With all that said, they are still an above 50% possession team that could use a little more puck luck offensively and are neck and neck with Dallas and Chicago for first place in the Central Division. Many teams would have folded and accepted fighting for a playoff spot, but that’s not head coach Ken Hitchcock’s M.O. If anybody in Missouri even dares firing him this offseason, please remember this time period and realize what would have happened if the Blues made excuses with their run of injuries.

If anything, it has forced Hitchcock to play Robby Fabbri more than he would have liked and the 20-year old rookie has been delivering; averaging almost a half-point per game and delivering good puck possession while teaming up with Lehtera on the team’s scoring line. Now Jaden Schwartz is starting to get more playing time and has gotten off to a great start with 13 points in 17 games. When Lehtera, Steen and Elliot returns, St. Louis can finally be a hockey team at full strength. Until then, we can only dream how far this team can survive in the playoffs.

  • 6. Anaheim (Pace: 103 pts, LW: 8)
  • 5. Chicago (Pace: 107 pts, LW: 5)
  • 4. Dallas (Pace: 105 pts, LW: 3)
  • 3. Tampa Bay (Pace: 102 pts, LW: 4)
  • 2. Washington (Pace: 128 pts, LW: 2)
  • 1. Los Angeles (Pace: 103 pts, LW: 1)

Yeah, don’t look now, but Anaheim is good. As in “cup contender” good!

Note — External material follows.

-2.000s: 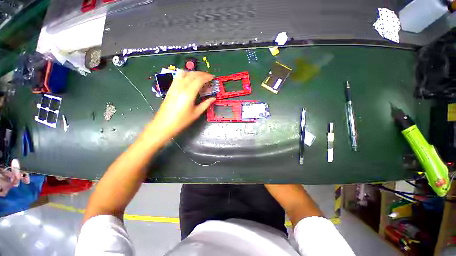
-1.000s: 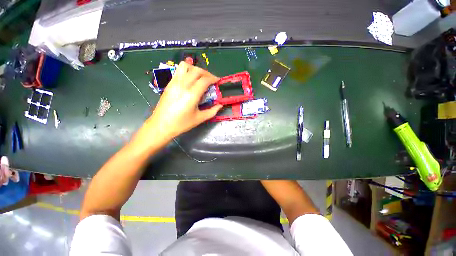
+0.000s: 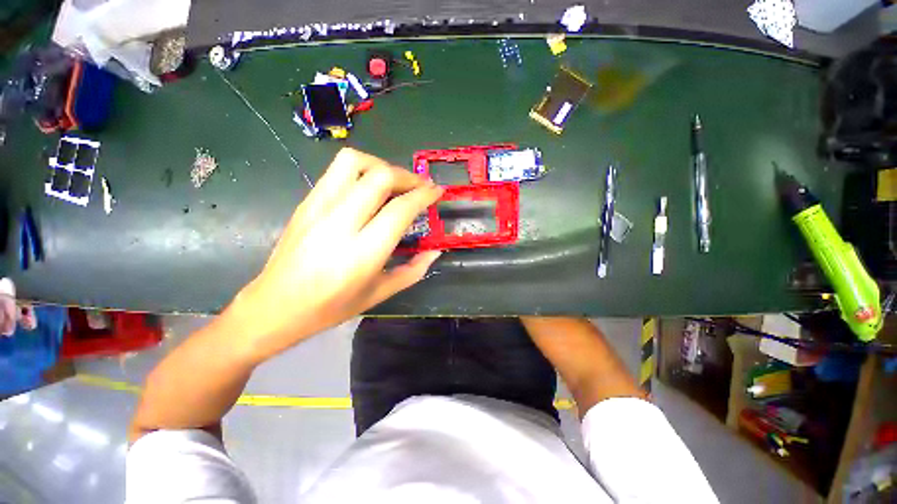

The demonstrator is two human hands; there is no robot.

If you have been following the Nerdy 30 all season, you have noticed how it has not been smooth sailing for head coach Bruce Boudreau’s hockey team. If anything, Anaheim has acquired four new mainstays at forward as a result of the Shawn Horcoff suspension and with Chris Stewart placed on injured reserve. All season, Anaheim has relied on it’s top two lines at forward to get the job done. Whether that’s the top line of Corey Perry, Ryan Getzlaf and “insert name here” or the shutdown line of Ryan Kesler and Jakub Silfverberg, those two tandems have been the most consistent together all season. Coming into the new year, Carl Hagelin was used as the third forward on the effective Kesler-Silfverberg line.

Instead, David Perron has replaced Hagelin and while the latter did not have a terrible tenure from a possession standpoint, his scoring left lots to be desired, even if he did catch the syndrome of bad on-ice shooting luck. This has led to Boudreau moving Andrew Cogliano up to the second line while either David Perron or breakout star Ricard Rakell lead the score-first third line.

What will be important for Boudreau coming into the playoffs is to organize the rest of the bottom six forward groups in the best way possible. Ryan Garbutt has come in to replace Jiri Sekac and Nick Ritchie now has the chance to get additional playing time after being picked 10th overall in the NHL draft two years ago. Nate Thompson has also returned from a long injury spell and Jamie McGinn and Brandon Pirri have been newly acquired at the trade deadline, too. Either way, there’s some interesting pieces at the table here. Is it enough to surpass the Los Angeles Kings to top the Pacific Division and make it to the conference finals?